**Exercise description**
The expected response is the full set of records, unchanged.

:::

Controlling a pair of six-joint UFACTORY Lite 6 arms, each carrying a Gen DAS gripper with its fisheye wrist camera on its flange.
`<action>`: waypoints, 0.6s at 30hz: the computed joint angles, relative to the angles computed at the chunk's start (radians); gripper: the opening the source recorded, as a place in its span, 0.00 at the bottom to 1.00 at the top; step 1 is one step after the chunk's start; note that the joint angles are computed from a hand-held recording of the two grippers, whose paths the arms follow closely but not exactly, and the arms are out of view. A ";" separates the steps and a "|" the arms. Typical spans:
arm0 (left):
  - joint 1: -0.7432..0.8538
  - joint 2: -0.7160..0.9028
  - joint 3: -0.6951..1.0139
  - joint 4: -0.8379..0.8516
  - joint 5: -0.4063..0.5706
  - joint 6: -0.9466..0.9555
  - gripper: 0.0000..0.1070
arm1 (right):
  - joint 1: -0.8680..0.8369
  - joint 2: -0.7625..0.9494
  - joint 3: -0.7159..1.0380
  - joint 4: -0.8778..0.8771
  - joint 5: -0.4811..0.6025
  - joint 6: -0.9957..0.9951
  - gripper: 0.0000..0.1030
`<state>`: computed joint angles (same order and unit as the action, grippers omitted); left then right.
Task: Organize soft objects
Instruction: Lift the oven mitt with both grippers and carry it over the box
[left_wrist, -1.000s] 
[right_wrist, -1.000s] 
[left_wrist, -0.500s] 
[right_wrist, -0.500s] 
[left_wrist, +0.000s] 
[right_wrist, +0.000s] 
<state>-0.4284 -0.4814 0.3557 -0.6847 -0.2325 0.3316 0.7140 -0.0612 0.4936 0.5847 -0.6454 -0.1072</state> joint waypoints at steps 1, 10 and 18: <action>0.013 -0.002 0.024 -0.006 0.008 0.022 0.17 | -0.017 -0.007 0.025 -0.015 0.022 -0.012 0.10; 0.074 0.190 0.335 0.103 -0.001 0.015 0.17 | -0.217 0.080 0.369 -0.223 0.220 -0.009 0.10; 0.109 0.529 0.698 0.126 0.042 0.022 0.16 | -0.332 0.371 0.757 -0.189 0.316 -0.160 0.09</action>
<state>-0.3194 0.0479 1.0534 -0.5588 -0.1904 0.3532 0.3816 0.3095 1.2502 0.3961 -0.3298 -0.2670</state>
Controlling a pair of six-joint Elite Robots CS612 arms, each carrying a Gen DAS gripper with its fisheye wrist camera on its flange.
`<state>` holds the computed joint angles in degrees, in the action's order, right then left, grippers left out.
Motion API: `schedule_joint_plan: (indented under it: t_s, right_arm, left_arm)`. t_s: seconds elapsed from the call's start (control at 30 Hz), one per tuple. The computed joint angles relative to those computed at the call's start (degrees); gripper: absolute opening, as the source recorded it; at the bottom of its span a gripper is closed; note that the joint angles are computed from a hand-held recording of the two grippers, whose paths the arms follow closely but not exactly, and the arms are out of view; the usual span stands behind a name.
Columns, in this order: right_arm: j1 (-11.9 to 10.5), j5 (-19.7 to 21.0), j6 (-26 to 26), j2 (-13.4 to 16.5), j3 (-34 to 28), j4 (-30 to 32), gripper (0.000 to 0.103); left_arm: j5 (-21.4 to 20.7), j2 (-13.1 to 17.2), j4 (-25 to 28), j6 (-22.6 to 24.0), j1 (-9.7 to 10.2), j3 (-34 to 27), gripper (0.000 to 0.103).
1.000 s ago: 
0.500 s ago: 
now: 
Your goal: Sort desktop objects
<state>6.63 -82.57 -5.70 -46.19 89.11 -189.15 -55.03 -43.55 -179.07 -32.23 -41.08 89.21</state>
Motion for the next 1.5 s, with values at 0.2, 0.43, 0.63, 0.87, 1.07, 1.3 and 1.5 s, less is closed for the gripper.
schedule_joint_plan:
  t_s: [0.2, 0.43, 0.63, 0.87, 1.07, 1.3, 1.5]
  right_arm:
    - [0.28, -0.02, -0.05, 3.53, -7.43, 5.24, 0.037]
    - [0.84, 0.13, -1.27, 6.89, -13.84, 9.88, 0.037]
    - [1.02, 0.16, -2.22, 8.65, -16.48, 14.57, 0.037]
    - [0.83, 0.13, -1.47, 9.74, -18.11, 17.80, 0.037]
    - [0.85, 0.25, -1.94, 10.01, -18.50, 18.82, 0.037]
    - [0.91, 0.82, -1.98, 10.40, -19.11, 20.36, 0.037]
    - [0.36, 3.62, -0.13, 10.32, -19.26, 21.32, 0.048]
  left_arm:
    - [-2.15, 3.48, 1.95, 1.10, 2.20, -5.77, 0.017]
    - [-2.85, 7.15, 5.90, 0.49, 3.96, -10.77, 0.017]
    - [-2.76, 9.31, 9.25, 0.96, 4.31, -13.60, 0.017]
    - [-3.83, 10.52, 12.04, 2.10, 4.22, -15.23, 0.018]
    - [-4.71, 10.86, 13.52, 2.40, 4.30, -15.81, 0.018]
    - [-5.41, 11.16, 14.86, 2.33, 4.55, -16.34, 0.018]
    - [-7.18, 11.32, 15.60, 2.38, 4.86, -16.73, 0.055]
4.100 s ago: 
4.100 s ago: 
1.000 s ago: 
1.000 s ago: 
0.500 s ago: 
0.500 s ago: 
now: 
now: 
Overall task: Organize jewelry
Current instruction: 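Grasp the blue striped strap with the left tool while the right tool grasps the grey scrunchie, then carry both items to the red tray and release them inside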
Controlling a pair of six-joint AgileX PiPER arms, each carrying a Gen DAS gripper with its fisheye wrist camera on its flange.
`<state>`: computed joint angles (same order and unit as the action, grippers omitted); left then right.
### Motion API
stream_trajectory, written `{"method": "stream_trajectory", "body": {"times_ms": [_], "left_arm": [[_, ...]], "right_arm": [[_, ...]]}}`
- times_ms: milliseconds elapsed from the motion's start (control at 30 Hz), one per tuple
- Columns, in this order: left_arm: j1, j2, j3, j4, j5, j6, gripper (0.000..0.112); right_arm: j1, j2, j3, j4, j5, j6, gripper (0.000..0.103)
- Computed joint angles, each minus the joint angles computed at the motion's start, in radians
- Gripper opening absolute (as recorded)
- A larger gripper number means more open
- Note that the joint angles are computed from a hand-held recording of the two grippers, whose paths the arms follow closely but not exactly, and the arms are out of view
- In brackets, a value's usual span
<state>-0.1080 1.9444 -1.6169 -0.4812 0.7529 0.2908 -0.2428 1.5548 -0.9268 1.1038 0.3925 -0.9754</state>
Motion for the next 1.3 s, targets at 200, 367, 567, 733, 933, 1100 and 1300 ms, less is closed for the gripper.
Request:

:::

**Task answer**
Controlling a pair of six-joint UFACTORY Lite 6 arms, each carrying a Gen DAS gripper with its fisheye wrist camera on its flange.
`<action>`: waypoints, 0.6s at 30hz: the computed joint angles, relative to the angles computed at the chunk's start (radians); gripper: the opening the source recorded, as a place in its span, 0.00 at the bottom to 1.00 at the top; step 1 is one step after the chunk's start; note that the joint angles are computed from a hand-held recording of the two grippers, whose paths the arms follow closely but not exactly, and the arms are out of view. A ";" separates the steps and a "|" the arms. Typical spans:
arm0 (left):
  - joint 1: -0.7432..0.8538
  - joint 2: -0.7160..0.9028
  - joint 3: -0.6951..1.0139
  - joint 4: -0.8379..0.8516
  - joint 5: -0.4063..0.5706
  - joint 6: -0.9466..0.9555
  - gripper: 0.0000..0.1070
arm1 (right):
  - joint 1: -0.8680..0.8369
  - joint 2: -0.7625..0.9494
  - joint 3: -0.7159..1.0380
  - joint 4: -0.8778..0.8771
  - joint 5: -0.4811..0.6025
  - joint 6: -0.9957..0.9951
  - gripper: 0.0000..0.1030
`<state>`: computed joint angles (same order and unit as the action, grippers omitted); left then right.
Task: Organize soft objects
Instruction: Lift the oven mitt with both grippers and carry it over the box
[left_wrist, -1.000s] 
[right_wrist, -1.000s] 
[left_wrist, -0.500s] 
[right_wrist, -0.500s] 
[left_wrist, +0.000s] 
[right_wrist, +0.000s] 
<state>-0.4284 -0.4814 0.3557 -0.6847 -0.2325 0.3316 0.7140 -0.0612 0.4936 0.5847 -0.6454 -0.1072</state> joint waypoints at steps 1, 10 and 18: <action>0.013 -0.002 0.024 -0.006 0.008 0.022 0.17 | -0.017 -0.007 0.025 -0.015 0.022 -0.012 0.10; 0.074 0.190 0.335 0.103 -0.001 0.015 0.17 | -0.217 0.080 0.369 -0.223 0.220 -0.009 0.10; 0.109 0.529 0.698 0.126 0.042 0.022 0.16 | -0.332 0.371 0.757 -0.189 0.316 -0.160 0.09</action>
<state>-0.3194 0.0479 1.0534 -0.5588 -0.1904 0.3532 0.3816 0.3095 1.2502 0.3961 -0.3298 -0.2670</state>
Controlling a pair of six-joint Elite Robots CS612 arms, each carrying a Gen DAS gripper with its fisheye wrist camera on its flange.
`<state>` holds the computed joint angles in degrees, in the action's order, right then left, grippers left out.
Motion API: `schedule_joint_plan: (indented under it: t_s, right_arm, left_arm)`. t_s: seconds elapsed from the call's start (control at 30 Hz), one per tuple. The computed joint angles relative to those computed at the call's start (degrees); gripper: absolute opening, as the source recorded it; at the bottom of its span a gripper is closed; note that the joint angles are computed from a hand-held recording of the two grippers, whose paths the arms follow closely but not exactly, and the arms are out of view; the usual span stands behind a name.
Columns, in this order: right_arm: j1 (-11.9 to 10.5), j5 (-19.7 to 21.0), j6 (-26 to 26), j2 (-13.4 to 16.5), j3 (-34 to 28), j4 (-30 to 32), gripper (0.000 to 0.103); left_arm: j5 (-21.4 to 20.7), j2 (-13.1 to 17.2), j4 (-25 to 28), j6 (-22.6 to 24.0), j1 (-9.7 to 10.2), j3 (-34 to 27), gripper (0.000 to 0.103).
1.000 s ago: 
0.500 s ago: 
now: 
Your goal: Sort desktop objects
<state>6.63 -82.57 -5.70 -46.19 89.11 -189.15 -55.03 -43.55 -179.07 -32.23 -41.08 89.21</state>
Motion for the next 1.5 s, with values at 0.2, 0.43, 0.63, 0.87, 1.07, 1.3 and 1.5 s, less is closed for the gripper.
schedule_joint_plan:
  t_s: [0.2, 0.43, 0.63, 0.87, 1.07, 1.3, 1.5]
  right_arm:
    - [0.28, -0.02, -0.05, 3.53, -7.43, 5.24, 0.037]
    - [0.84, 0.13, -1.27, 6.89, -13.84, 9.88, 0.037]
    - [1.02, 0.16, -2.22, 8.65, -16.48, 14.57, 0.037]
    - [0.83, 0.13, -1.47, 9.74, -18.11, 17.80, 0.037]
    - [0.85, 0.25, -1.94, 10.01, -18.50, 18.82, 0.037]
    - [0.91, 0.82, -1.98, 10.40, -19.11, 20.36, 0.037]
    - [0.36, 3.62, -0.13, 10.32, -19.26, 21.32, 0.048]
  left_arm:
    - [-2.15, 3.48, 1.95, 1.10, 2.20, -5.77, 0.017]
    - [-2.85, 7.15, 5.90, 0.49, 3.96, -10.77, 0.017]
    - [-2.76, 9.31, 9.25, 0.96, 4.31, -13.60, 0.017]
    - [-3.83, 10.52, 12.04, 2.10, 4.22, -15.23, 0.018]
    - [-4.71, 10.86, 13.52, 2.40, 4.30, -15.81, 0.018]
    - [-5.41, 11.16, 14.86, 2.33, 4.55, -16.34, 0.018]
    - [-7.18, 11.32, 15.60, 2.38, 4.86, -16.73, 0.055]
4.100 s ago: 
4.100 s ago: 
1.000 s ago: 
1.000 s ago: 
0.500 s ago: 
0.500 s ago: 
now: 
now: 
Overall task: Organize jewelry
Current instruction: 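Grasp the blue striped strap with the left tool while the right tool grasps the grey scrunchie, then carry both items to the red tray and release them inside
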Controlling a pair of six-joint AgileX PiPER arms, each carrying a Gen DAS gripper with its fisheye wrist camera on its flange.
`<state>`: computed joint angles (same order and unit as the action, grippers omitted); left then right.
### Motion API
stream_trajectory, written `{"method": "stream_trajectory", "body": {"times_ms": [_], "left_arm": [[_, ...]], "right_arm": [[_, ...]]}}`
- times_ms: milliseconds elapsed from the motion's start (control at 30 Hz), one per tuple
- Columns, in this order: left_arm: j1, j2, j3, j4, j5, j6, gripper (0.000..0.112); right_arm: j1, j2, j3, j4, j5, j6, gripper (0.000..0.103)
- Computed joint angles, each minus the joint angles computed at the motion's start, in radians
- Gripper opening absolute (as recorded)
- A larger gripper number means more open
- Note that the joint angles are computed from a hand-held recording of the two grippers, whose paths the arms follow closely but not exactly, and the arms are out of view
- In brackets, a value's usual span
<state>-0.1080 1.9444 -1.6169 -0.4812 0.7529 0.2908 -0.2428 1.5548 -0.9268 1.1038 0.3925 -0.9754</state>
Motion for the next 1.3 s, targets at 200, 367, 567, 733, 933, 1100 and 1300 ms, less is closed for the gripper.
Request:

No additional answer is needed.